The 2.0-litre turbocharged petrol engine – versions of this unit are also found in cars like the Volkswagen T-Roc and Audi Q2 – makes 140kW of power at 6000rpm and 320Nm of torque from just 1500rpm out to 4100rpm.
It’s the second Skoda model in Australia to get a Euro-market-friendly petrol particulate filter (PPF) to burn off harmful particulates emitted, so 95 RON premium fuel is absolutely essential.
It’s mated to a seven-speed DSG dual-clutch automatic with paddles, sending torque to the road via an on-demand AWD system with variable torque split. There are also various driving modes (Sport, Normal etc.) that adjust the throttle calibration and gearing.
Combined-cycle fuel consumption was 6.9 litres per 100km during bench testing (I averaged mid 8s), and the zero to 100km/h dash can be dispatched in a snappy 7.3 seconds (we timed it at 7.52 seconds). It’s also rated to tow 1900kg if you’ve trailer-braking.

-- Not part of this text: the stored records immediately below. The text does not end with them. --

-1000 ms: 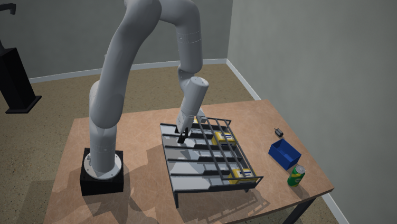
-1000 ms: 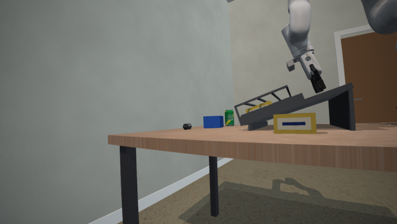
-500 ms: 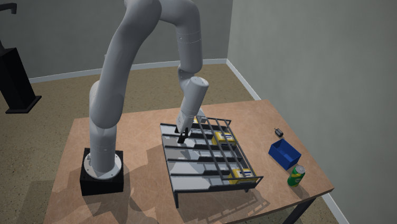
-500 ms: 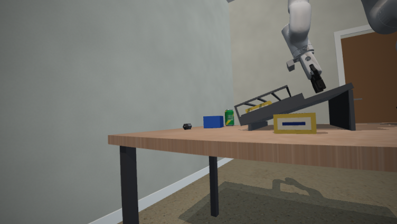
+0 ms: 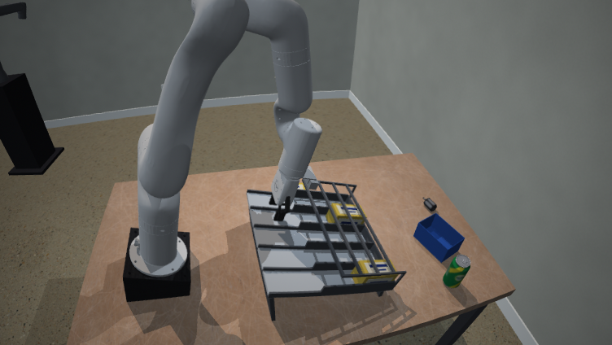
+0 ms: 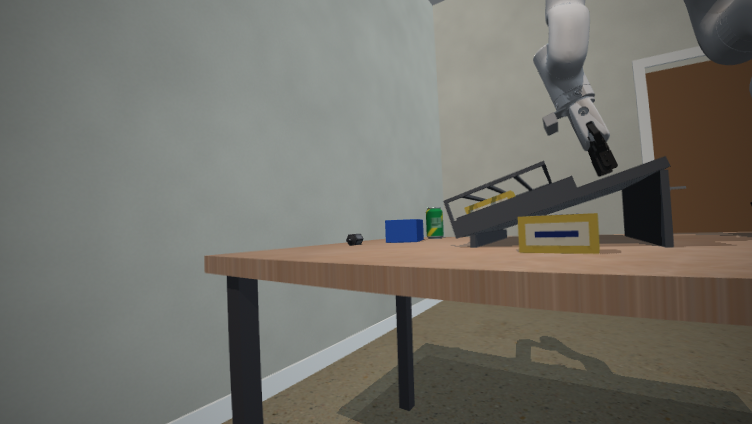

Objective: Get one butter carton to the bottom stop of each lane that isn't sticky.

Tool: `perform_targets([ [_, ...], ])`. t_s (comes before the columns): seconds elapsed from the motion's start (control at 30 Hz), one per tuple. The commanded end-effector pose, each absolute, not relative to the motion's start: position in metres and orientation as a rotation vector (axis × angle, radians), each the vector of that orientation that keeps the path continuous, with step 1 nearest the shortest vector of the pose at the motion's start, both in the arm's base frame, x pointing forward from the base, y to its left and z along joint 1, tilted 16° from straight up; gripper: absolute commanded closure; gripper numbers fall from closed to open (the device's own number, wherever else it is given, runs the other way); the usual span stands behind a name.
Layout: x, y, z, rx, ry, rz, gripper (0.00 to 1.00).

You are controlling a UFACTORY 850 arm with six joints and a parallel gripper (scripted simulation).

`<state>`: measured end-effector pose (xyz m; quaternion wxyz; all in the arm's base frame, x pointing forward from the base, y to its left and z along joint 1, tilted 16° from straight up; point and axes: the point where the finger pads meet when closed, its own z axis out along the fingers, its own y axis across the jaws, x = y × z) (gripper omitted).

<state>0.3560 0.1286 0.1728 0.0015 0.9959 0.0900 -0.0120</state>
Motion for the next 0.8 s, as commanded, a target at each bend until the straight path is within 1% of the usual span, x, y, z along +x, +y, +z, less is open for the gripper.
perform_targets([
  [0.0,0.3566,0.1288,0.1733,3.126,0.282,-0.036,0.20],
  [0.13,0.3566,0.1288,0.1733,3.126,0.282,-0.036,0.20],
  [0.17,0.3566,0.1288,0.1733,3.126,0.282,-0.036,0.19],
  [0.7,0.3566,0.1288,0.1733,3.126,0.282,-0.036,0.19],
  [0.77,0.3566,0.1288,0.1733,3.126,0.282,-0.036,0.17],
])
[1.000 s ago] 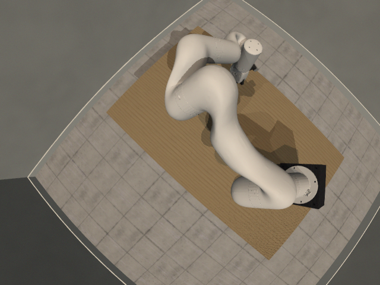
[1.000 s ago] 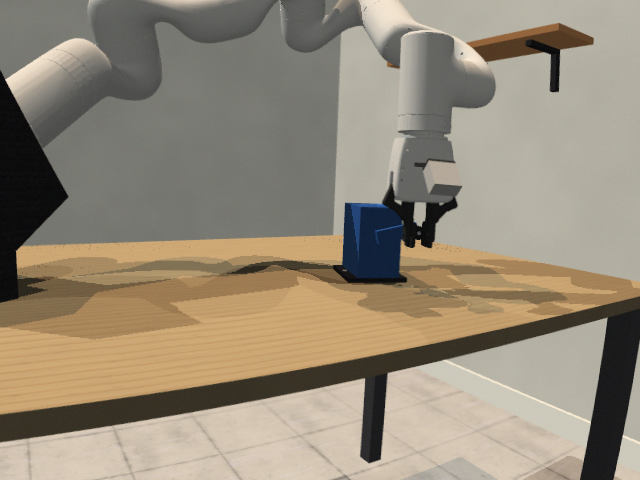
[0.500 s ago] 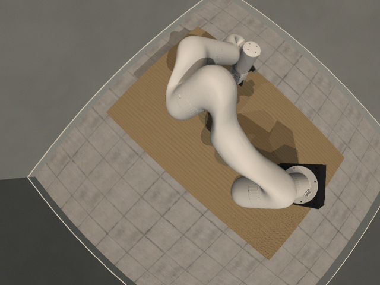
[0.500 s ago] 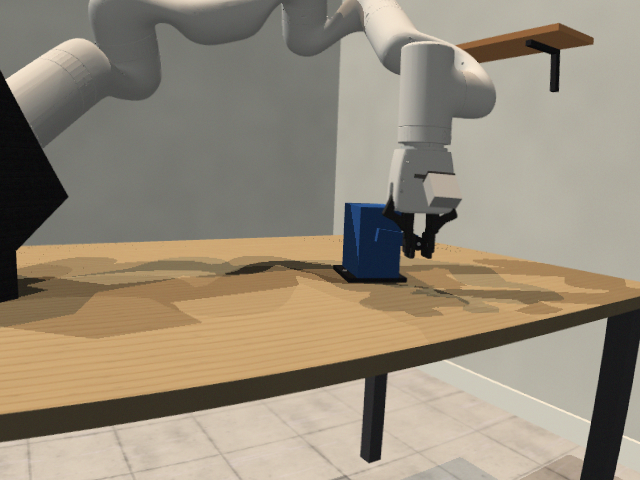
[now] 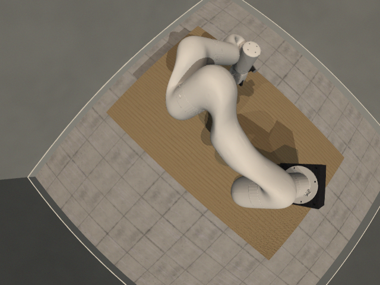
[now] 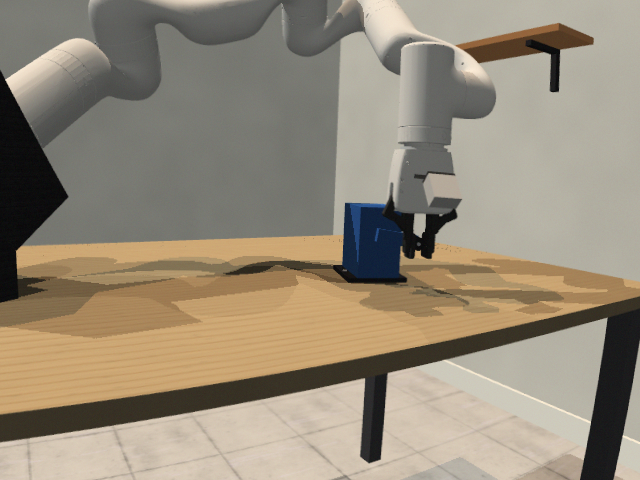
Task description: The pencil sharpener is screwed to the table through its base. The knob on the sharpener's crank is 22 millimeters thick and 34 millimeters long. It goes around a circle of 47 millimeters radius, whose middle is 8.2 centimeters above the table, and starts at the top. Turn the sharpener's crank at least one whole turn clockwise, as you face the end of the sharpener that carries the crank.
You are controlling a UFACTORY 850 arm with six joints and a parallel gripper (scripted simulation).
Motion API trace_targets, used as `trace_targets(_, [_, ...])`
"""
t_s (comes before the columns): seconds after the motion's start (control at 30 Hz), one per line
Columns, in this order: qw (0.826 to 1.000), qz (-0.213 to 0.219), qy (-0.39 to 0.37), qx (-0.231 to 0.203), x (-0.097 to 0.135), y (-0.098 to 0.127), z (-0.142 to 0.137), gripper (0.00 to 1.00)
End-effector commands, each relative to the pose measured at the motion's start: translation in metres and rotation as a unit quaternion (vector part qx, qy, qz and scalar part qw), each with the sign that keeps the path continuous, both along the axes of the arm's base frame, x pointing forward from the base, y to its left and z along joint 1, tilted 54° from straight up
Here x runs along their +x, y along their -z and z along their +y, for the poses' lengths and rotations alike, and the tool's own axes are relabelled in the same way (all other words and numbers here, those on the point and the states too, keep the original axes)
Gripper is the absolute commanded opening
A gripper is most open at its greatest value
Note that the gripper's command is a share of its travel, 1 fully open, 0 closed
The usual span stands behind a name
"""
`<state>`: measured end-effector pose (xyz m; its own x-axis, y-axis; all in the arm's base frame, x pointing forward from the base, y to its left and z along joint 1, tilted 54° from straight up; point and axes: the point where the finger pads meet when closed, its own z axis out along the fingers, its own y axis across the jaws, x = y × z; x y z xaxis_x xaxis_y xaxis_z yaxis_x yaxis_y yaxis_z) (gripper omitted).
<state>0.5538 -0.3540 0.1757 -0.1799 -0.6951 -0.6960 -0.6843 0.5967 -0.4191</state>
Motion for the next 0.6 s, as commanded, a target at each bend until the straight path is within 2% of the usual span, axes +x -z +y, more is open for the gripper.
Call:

You can find further technical specifications on the engine within the official Skoda Karoq brochure, as well performance and drive train information.
It’s a cracking little engine, which bolts the 1550kg (tare mass) Karoq to 100km/h in a time that would’ve matched last generation’s hot hatches.
There’s ample torque or pulling power just off idle point which helps rolling response, and the DSG is very well calibrated, showing little of the low-speed fussiness or jerkiness inherent to some dual-clutch units.
This is helped by the fitment of Auto Hold which stops the car creeping in D, with the brakes off.
There’s also a sound enhancer device that amplifies the engine note when you tip over into Sports mode, and rather than sounding naff it actually pipes a pleasant growliness into the cabin under heavy acceleration. This Karoq is called ‘Sportline’, and it lives up to the badge’s promise.
Ditto for the body control and handling, which is flatter and more tied-down than many SUVs, and the direct steering that has changeable resistance levels contingent on the style of driving you want to do.
The ride quality is firm, but never brittle or jittery over sharp hits and corrugations despite the low-profile tyres. The damping offers enough control to retain an agile feel, but there are degrees of decoupling from surface changes too.
We did notice some tyre roar over coarser chip roads, which interrupted the interior ambience. It’s not terrible, but there are times where its refinement levels could be better.
In terms of off-roading, it’d be best to stick to light duties. You have a decent but hardly super-high-riding 164mm of clearance, but it’s reassuring to know you can rely on all-paw traction on snow, mud, or even wet grass.
Once those front wheels slip, it’s showtime for the car’s electronic brain to order the AWD system’s multi-plate clutch, to engage the rear wheels. An off-road-focused drive mode changes the drivetrain and stability control parameters to suit slippery surfaces.
Skoda Australia gives you a five-year and unlimited-kilometre warranty. You get a year of free roadside assistance with that, which is extended each time you return the car to an official dealer for servicing.
In terms of maintenance, the smart money is put into a pre-paid Service Pack, which covers the first five services (each visit at a 12 months or 15,000km intervals) for $1400.
Skoda offers such a plan to entice you to keep your car serviced at one of its dealers rather than an independent repairer. If you elect to pay-as-you-go, the first five years/75,000km of servicing will instead cost you a steep $2527.
Once you add some choice option packs, as fitted to our test car, that $44,000 drive-away bargain price point is altered somewhat, to north of $50,000 – which changes the equation a tad.
But the Karoq Sportline is really what Skoda’s middle-child SUV should’ve been all along, had factory supply been sufficient from day one.
It has the brand’s signature outsider charm mixed with a premium European feel, a ripping little drivetrain, handsome design, plenty of space inside given the small footprint, and reasonable running costs through an admittedly small dealer network.
It’s the sort of mid-sized SUV that requires a little outside the box thinking, but I’d happily recommend you take the plunge.